The following code snippet demonstrates how to set a custom prior standard deviation. Here, the `prior_sd` argument is specified using a constant value or values derived from the data.

```{r}
# Filter data for a specific child
boy <- milestones[milestones$id == 111, ] 

# Calculate default D-scores
def <- dscore(boy)
def
```

Suppose we want to inform the estimation process by the previous observation. We can use the location of the last observation (in DAZ units) and calculate an informative mean and standard deviation for the next time point as follows:

```{r}
# Calculate expected D-scores and standard deviations
exp_d <- zad(z = c(0, def$daz[1:3]), x = def$a)
exp_sd <- c(5, def$sem[1:3])

# Calculate adjusted D-scores using the custom prior mean and standard deviation
adj1 <- dscore(boy, prior_mean = exp_d, prior_sd = exp_sd)
```

The code snippet below plots the raw and informed DAZ trajectories for child 111:

```{r fig.height=4}
# Plotting the raw and informed DAZ trajectories
plot(x = def$a, y = def$daz, type = "b", pch = 16, 
     ylab = "DAZ", xlab = "Age (years)", 
     main = "Standard (black) and Informed (red) DAZ-trajectory for child 111")
points(x = adj1$a, y = adj1$daz, col = "red", type = "b", lwd = 2, pch = 16)
```

This plot illustrates the DAZ trajectory using standard estimates (in black) and the adjusted estimates (in red) for child 111, highlighting the impact of incorporating more informative prior knowledge into the analysis.

Of course, the examples provided here are simplified and may not fully capture the complexity of real-world scenarios.
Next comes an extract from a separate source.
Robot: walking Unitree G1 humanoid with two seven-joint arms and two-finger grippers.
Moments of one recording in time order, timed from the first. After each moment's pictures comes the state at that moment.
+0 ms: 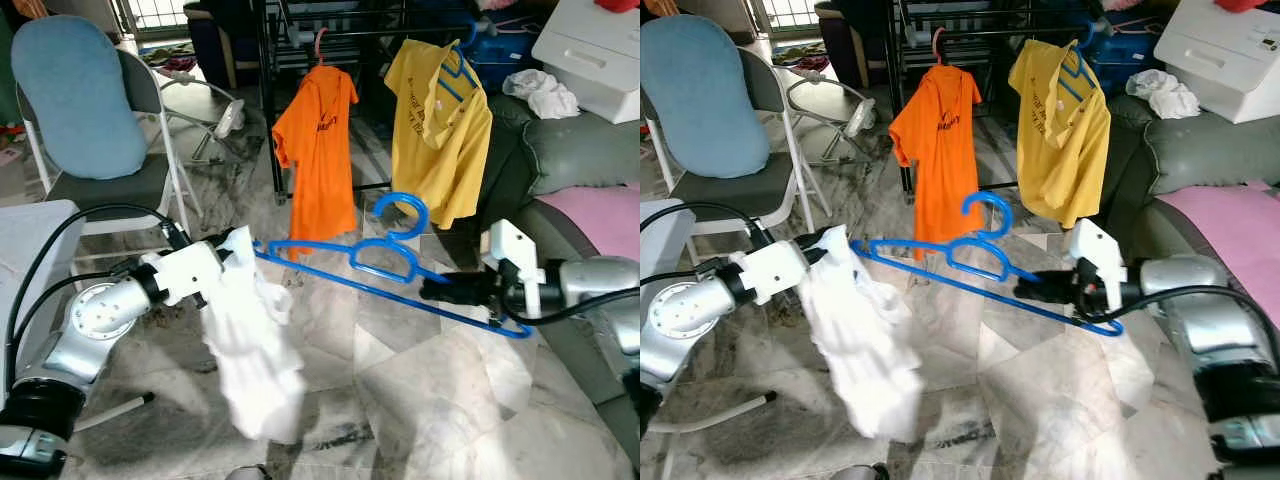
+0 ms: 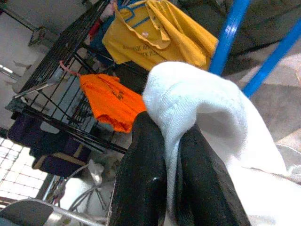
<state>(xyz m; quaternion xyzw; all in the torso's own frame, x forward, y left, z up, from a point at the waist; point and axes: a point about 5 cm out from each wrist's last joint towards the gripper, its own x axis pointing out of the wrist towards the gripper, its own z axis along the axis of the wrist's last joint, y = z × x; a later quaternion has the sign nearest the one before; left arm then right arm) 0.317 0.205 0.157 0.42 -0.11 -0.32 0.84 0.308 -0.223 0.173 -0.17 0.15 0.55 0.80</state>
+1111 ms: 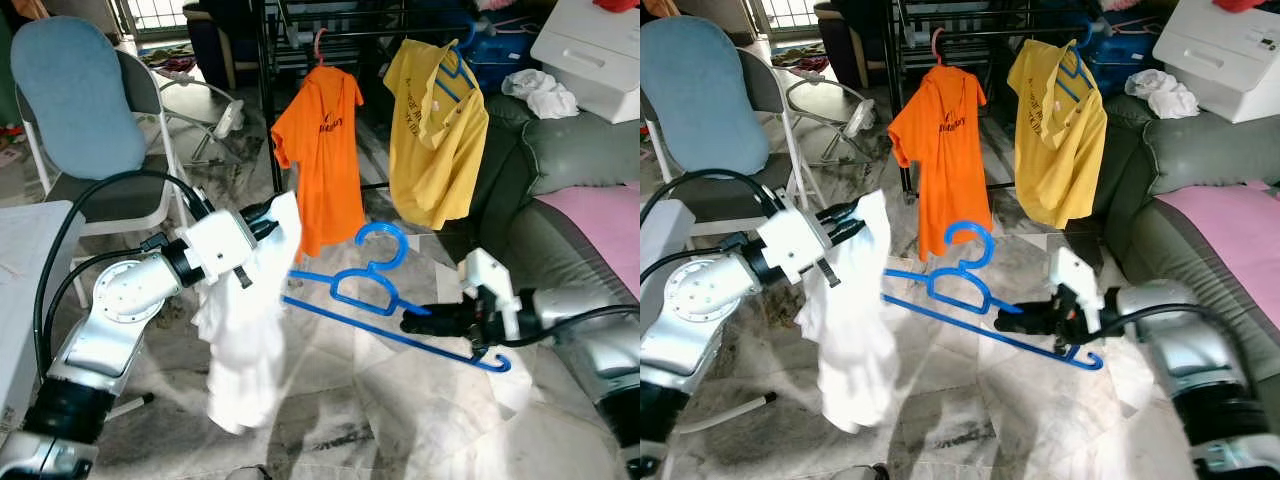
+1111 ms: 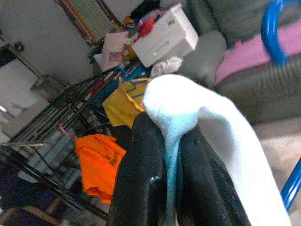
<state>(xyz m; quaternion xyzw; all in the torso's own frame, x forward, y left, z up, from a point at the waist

However, they demonstrate how to customize the prior mean and standard deviation in the `dscore()` function to better reflect your prior knowledge and improve the accuracy of the D-score estimates.

### Handling Missing Ages

By default, the D-score of observations with missing ages will be `NA`. It is possible to force D-score calculation by setting `prior_mean_NA` and `prior_sd_NA` to a specific value. The documentation for the `dscore()` function states that `prior_mean_NA = 50` and `prior_sd_NA = 20` as reasonable choices for samples between 0-3 years. If these defaults are not suitable for your data, you can customize them to better reflect your expectations.

### Example 3: Customizing Prior Mean and Standard Deviation for Missing Ages

```{r}
# Set missing ages for specific observations
boy$age[2:3] <- NA

# Calculate D-scores using default
def <- dscore(boy)
def
```

This call to `dscore()` produces a D-score of `NA` when age data is missing, which effectively excludes these cases from downstream analyses. This is the safest option, and the default behavior.

```{r}
# Calculate D-scores for missing ages using age-independent priors
adj1 <- dscore(boy, prior_mean_NA = 50, prior_sd_NA = 20)
adj1
```

This call to `dscore()` uses custom settings `prior_mean_NA = 50` and `prior_sd_NA = 20`, which are suggested age-independent values for children with missing ages between 0 and 3 years.

```{r}
# Forcing D-scores for missing ages to value -1
adj2 <- dscore(boy, prior_mean_NA = -1, prior_sd_NA = 0.001)
adj2
```

This call sets a custom prior mean and standard deviation `prior_mean_NA = -1` and `prior_sd_NA = 0.001`, effectively resulting in a constant value for the D-score (note that `prior_sd_NA = 0` produces missing values).

Note that the `prior_mean_NA` and `prior_sd_NA` arguments are ignored when `prior_mean` and `prior_sd` are set per observation (either by direct or column specification). Those options allow for full control over the handling of missing ages on a case-by-case basis.